Canada tried and failed to implement what has been called an “unreachable, unsurpassable, unattainable” standard

Best interest duty "an impossible standard"


By Madison Utley

The royal commission’s recommendation that brokers work under a best interest duty has been called “an impossible standard” by an association CEO and former regulator who saw Canada try and fail to do the same.

In 2016, Canada’s regulatory body the Canadian Securities Administrators (CSA) announced it would introduce a best interest standard after a four-year investigation exploring how the requirement would alter the market.

Within two years, each of the country’s regional regulators had scrapped the duty having failed to define “best” or sufficiently demonstrate how the value judgment could be enforced.

“When you’re talking about the ‘best’, it’s just an impossible standard. How are you supposed to nail down all the options?,” said Samantha Gale, CEO of the Canadian Mortgage Brokers Association in British Columbia.

“When push came to shove, when the principle was explored in terms of application, everybody had a hard time trying to figure out what it meant and what it would require. It sounds good, it sounds like the right thing to do, but it wasn’t quite clear what it meant.

“It’s an unreachable, unsurpassable, unattainable standard,” she told Australian Broker.

Several articles that circulated after the duty was discarded pitted the interests of financial advisers as conflicting with those of the consumer. 

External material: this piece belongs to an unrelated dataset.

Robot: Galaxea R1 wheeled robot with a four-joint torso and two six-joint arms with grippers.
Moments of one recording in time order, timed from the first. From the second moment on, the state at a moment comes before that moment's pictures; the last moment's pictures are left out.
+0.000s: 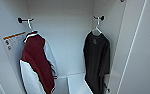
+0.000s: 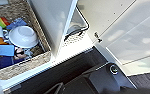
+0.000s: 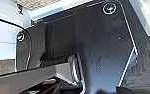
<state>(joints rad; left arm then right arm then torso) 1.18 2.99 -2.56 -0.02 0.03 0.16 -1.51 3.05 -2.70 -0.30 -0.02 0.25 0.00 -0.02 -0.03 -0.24</state>
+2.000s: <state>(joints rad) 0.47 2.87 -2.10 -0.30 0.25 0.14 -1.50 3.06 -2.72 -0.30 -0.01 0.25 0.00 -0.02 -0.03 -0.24</state>
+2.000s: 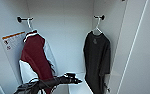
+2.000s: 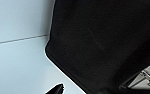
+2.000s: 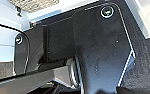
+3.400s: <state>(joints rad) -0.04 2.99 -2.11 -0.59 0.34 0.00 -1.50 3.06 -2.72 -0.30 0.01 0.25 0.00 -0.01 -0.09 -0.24</state>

To Gale, this is not a fair representation. She explained, “The two [parties] aren’t necessarily opposed to each other. Looking after yourself in a professional capacity means that you need to be compensated. Looking after your client means they need to be the recipient of your professional services. Hopefully, you’re both satisfied.”

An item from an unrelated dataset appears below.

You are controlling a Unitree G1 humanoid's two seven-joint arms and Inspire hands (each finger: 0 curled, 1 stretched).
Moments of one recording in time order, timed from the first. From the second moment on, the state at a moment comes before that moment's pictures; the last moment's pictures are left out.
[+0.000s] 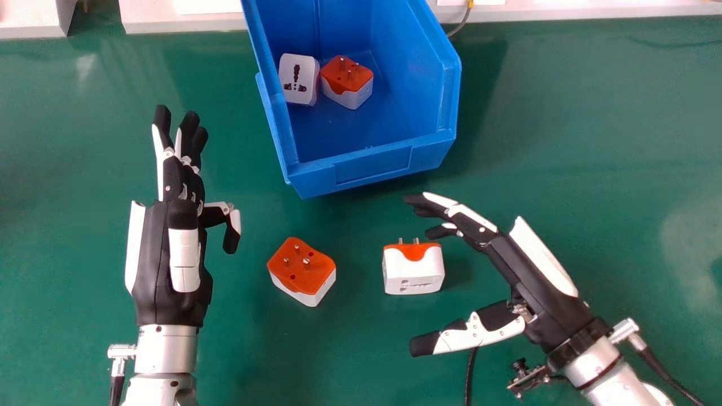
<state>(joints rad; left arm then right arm) -0.21 0.08 0.25 0.93 -0.28 -1.11 -0.41 -0.26 -0.28 0.14 1.05 -0.29 -1.19 0.08</state>
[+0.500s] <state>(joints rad) -0.20 0.09 0.25 0.91 -0.27 -1.10 -0.39 -0.32 -0.29 0.14 1.16 -0.33 -1.18 0.05</state>
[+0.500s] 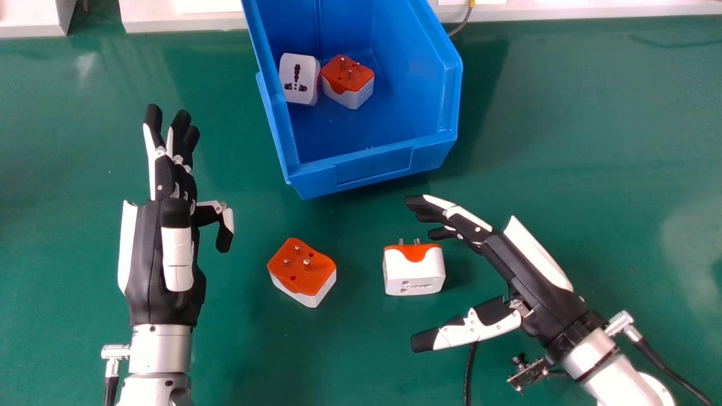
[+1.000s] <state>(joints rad) -0.19 0.11 0.25 0.89 -0.27 -1.09 -0.39 -0.36 -0.30 0.16 1.22 -0.36 -1.10 0.03</state>
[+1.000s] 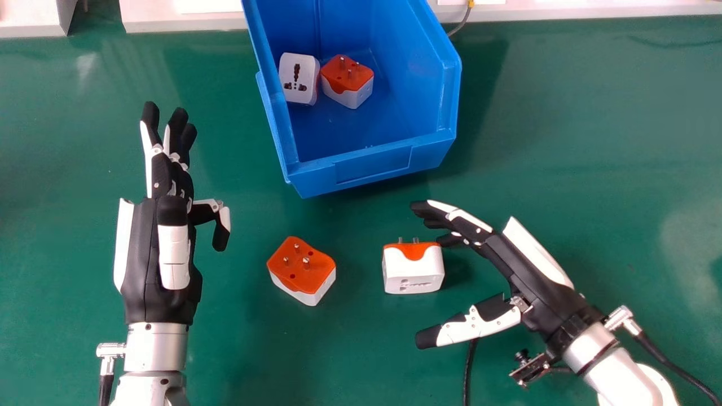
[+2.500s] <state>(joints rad) -0.19 0.11 0.25 0.89 -0.27 -1.08 -0.39 -0.48 -0.27 0.33 1.28 -0.52 -0.99 -0.33</state>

On the spectrum of possible regulatory models, Gale places rule-based regulations on one end and principle-based regulations on the other. The proposed best interest duty falls in the latter group.

“With rule-based regulations, there’s complete clarity. The law says, ‘You must do a, b, c.’ But principle-based regulations say, ‘we have these lovely standards and you must abide by these lovely standards, so figure out a plan to do that’,” she said.

In Gale’s experience, regulators typically shy away from providing clarity due to liability concerns, despite the fact that regulated professionals require and tend to even explicitly request, clear rules. It is a contractual business relationship between lawyer and client, with both parties understanding the terms of the arrangement.

"Regulators are good at coming up with standards, but they're short on applying that to practical circumstances so the industry is left to wonder, 'what does this mean and how does it apply?' That's the challenge of it,"  Gale said. 

When it comes to the future of the duty in Australia, Gale foresees the need for “balanced rules that provide for standards, but that also provide clarity.”

“Without that it’s like you’re trying to connect dots, trying to figure out what the right answer is, but the regulators are moving the goalposts along the way,” she concluded.